Непонятный взрыв сотряс набитый десятью тысячами тонн северного зерна «Грейт Истерн» — никак не самовозгорание, а шестовая мина с подводной лодки…
Каждый день, с самого утра, Берта Вебер-ла-Уэрта шла в гавань. Короткий вздох: «не сегодня». Потом — ноги несут в контору, где «мисс Ла» работает и учится.
С ней пыталась говорить мать. С ней пыталась говорить Люси Пикенс!
— Берта, не стоит так ждать человека, которому ты сказала «нет».
— Откуда вы знаете? Слухи врут. Я сказала «да»… и второго жениха терять не намерена!
Потом в Гааге был подписан договор, вернулся из Виргинии старший брат… Берта передала снова обратившийся в семейное дело завод в крепкие и надежные руки. В доме хозяйничала старшая невестка… Девушку в сером это не интересовало. Так же, как и мир, вспыхнувший яркими цветами новых нарядов. Она имела право носить звезды — и наряд тоже менять не стала. Только теперь, явившись к причалам с утра, торчала в порту до вечера. За спиной ворчала Эванджелина.
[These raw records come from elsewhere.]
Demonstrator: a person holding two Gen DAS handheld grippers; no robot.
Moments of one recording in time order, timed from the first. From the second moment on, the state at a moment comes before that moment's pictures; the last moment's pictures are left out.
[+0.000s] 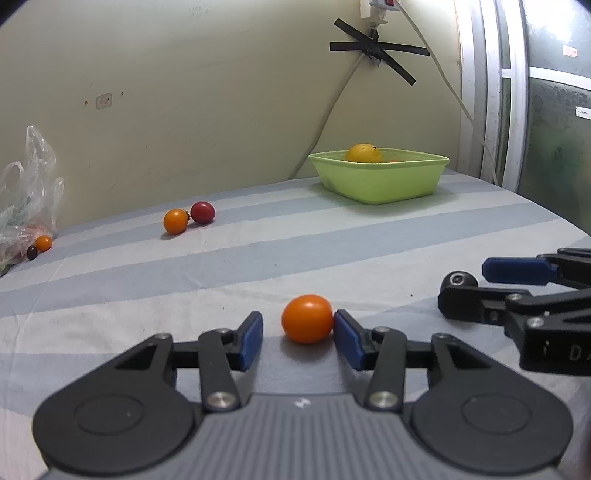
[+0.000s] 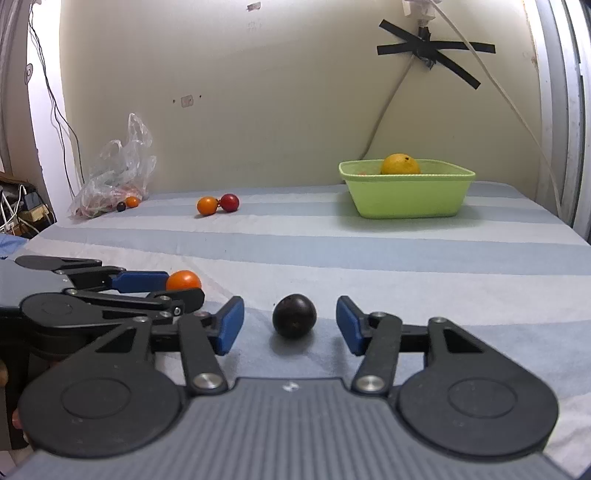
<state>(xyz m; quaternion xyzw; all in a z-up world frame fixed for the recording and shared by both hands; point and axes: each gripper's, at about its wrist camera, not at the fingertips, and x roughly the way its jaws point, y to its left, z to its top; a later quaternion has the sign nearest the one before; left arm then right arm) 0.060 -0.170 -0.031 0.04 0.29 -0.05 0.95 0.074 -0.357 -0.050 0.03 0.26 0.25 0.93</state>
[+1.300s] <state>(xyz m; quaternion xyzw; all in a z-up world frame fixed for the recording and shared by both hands) 0.064 -0.162 -0.031 0.02 0.30 -0.05 0.95 0.078 -0.362 -0.050 0.03 0.26 0.26 0.93</state>
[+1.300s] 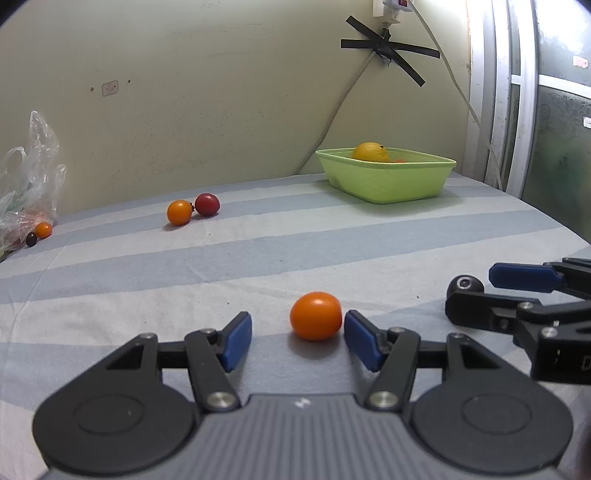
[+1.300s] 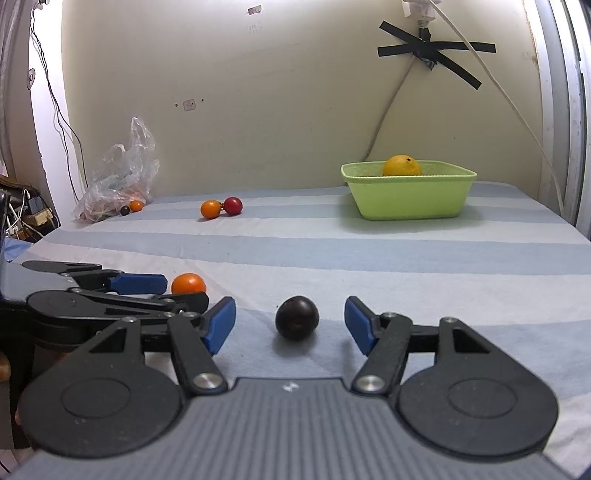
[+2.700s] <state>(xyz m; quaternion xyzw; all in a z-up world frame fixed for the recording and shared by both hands) 0.063 -0.162 -0.032 0.02 0.30 -0.05 0.95 0.075 -0.362 -0.048 0.04 0.25 0.26 0.93</state>
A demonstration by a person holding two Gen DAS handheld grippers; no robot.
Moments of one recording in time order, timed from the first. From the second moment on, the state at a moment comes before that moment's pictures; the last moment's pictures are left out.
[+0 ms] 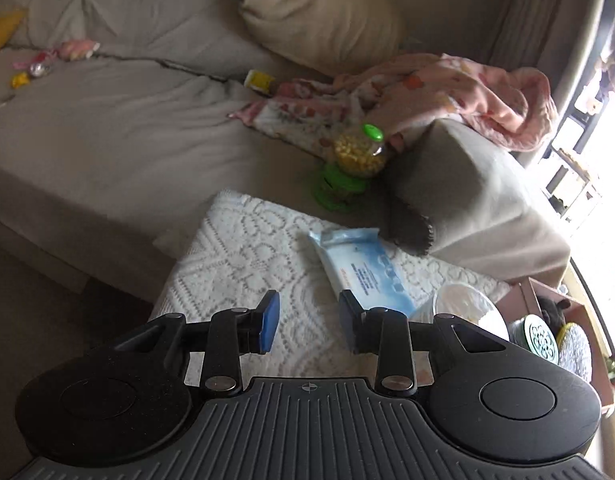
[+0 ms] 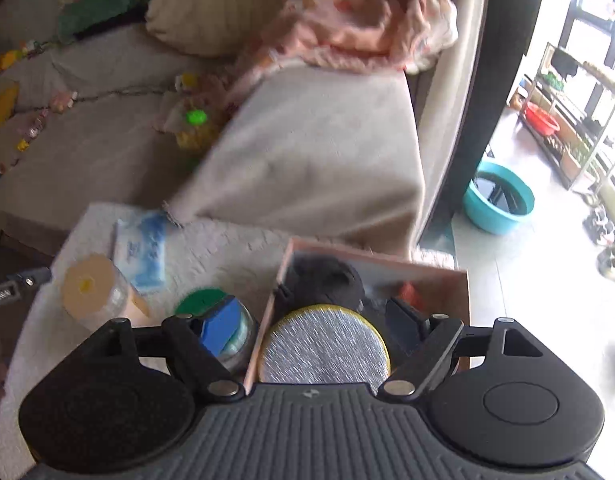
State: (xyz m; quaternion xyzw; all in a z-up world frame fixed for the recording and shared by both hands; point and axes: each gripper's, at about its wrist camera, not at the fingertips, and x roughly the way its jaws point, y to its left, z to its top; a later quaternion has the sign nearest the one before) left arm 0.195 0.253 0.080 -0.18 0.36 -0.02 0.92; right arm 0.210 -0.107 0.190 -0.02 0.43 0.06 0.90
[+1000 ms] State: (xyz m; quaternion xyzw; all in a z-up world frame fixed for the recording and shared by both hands) left arm 0.399 0.111 0.049 0.02 0.62 -0.04 0.78; right arm 0.237 -0.108 0.157 0.00 0.40 0.19 0.90
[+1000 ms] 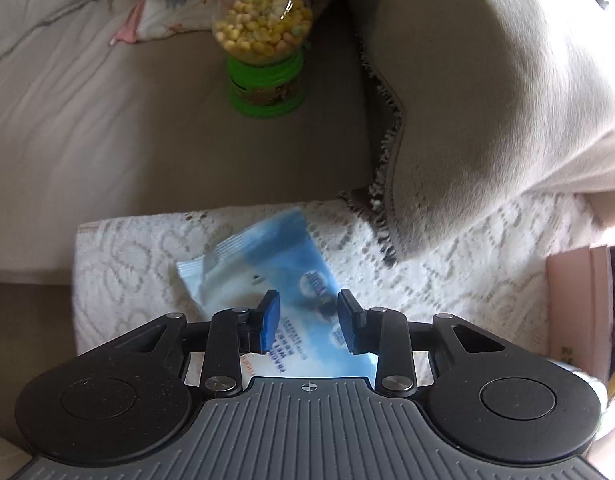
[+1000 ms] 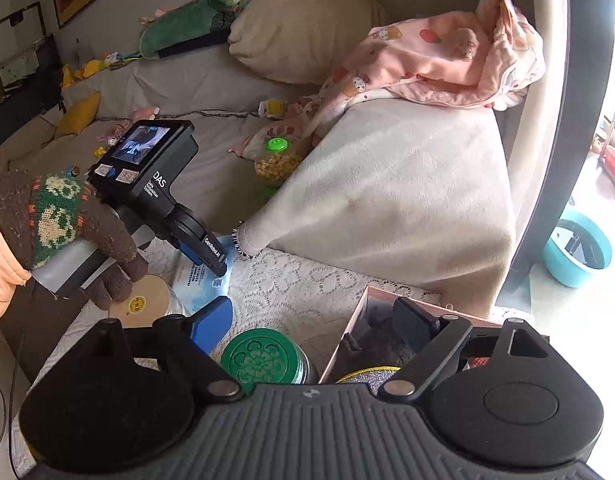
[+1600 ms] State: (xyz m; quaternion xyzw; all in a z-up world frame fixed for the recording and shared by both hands) left arm 0.402 0.156 0.058 0.08 0.60 0.03 0.80; right arm 0.239 -0.114 0.123 0.01 0.42 0.20 0.88
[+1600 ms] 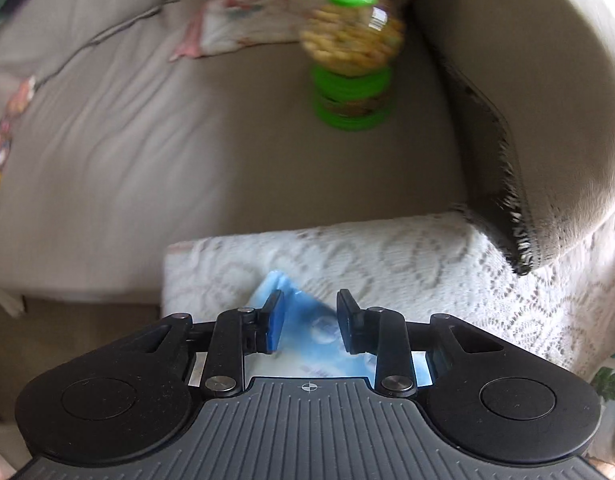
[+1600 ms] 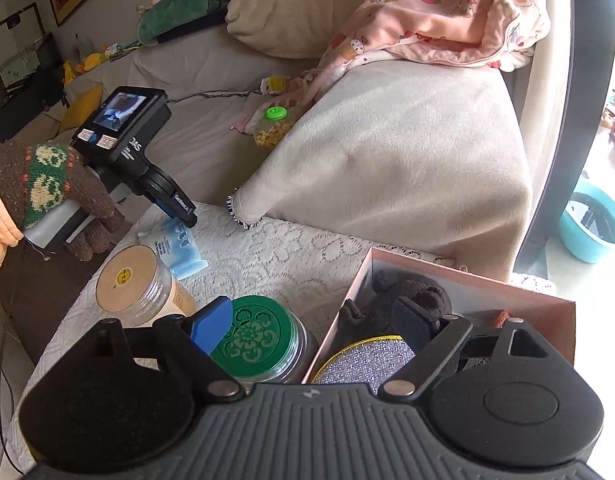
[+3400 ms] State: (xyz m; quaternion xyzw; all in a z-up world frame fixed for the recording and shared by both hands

Обед — достойный леди и миллионерши, родня акциями не обидела — приносили горячим, на водяной бане. «Военное лицо Юга» упрямо глядело на восток, в сторону моря… Любопытные иностранцы стали стекаться, глазеть на городскую диковинку. Временами к небу взлетали облачка сгорающего магния — но на вспышки фотокамер девушка в сером обращала не больше внимания, чем некогда — на разрывы северных бомб. Фотографии запечатлели прекрасный печальный образ, так и не испорченный старостью — Берта не дожила двух лет до тридцатилетия.
А потом на острове Моррис — дорогую городскую землю практичные американцы пожалели — встал небольшой памятник, у которого охотно фотографировались туристы и к которому непременно приносили свежие цветы моряки с русских крейсеров-стационеров…
Здесь обязан быть разрыв страницы, причем такой, чтобы нельзя было прочитать дальнейшее, не перелистнув страницы.
Так — не было.
Потому что так быть — не могло.
Потому что бог все-таки помогает правым!
Итак, Берта день-деньской, явившись к причалам с утра, торчит в порту до вечера. «Военное лицо Юга»… Любопытные иностранцы стекаются поглазеть на городскую диковинку.
Две недели. Какой-то щелкопер отправил душещипательный репортаж в сентиментальный Северогерманский союз… там всласть порыдают, уплатив за газету добрые пфенниги. Почему нет?
На пятнадцатый день после того, как Чарлстон узнал об окончании войны — для Юга, несомненно, победоносной, раз он сохранил свободу, — она задержалась в порту чуть позже обычного — до самого заката. Как раз достаточно, чтобы увидеть, как, растопырив крыльями бабочки косые паруса, что заменили в долгом рейде разбитую машину, в гавань Чарлстона бесшумно влетает «Гаврило Олексич» с тремя «Ныряльщиками», висящими вдоль бортов на шлюпбалках. На всех шестнадцати узлах! Звонко ахает единственная восьмифунтовка — для салютов ее и ставили! — и сонная, мирная батарея Грегга отвечает воскресшим героям!
На причале, словно по мановению волшебной палочки, возник оркестр, взревела медь — да, медь, и яркая! — начищенных труб, и над волнами понеслась мелодия «Боже, царя храни» со словами гимна Конфедерации, уже поправленного, звучащего не мольбой о победе, а благодарственным гимном:
Вот с борта брошены швартовы, подан трап. И Евгений Алексеев — живой, хоть и осунувшийся от трудной боевой работы и половинных рационов, сходит с корабля, как и положено командиру соединения, предпоследним. Улыбается.
— Мисс ла Уэрта? Счастлив вас видеть. Прошу меня простить за былое — четыре месяца назад я был мальчишкой, — сообщил весело, — да и теперь не вполне повзрослел. Но как-то сообразил, что у умной взрослой девушки есть множество интересов, отличных от моих, и понять, как был глуп, комичен и самонадеян. Тем не менее вы нас встречаете… Значит, мое общество вам по-прежнему приятно или хотя бы полезно. Мы, как прежде, друзья?
— Друзья? — переспросила Берта. — Можно и так сказать. Видишь ли, я почти три месяца была твоей вдовой. И кто я получаюсь теперь?
Лейтенант ла Уэрта прищурилась. Хитро-хитро, довольно-довольно. Словно выиграла главное свое сражение. Хотя противник, вот вредина, совершенно не сопротивлялся!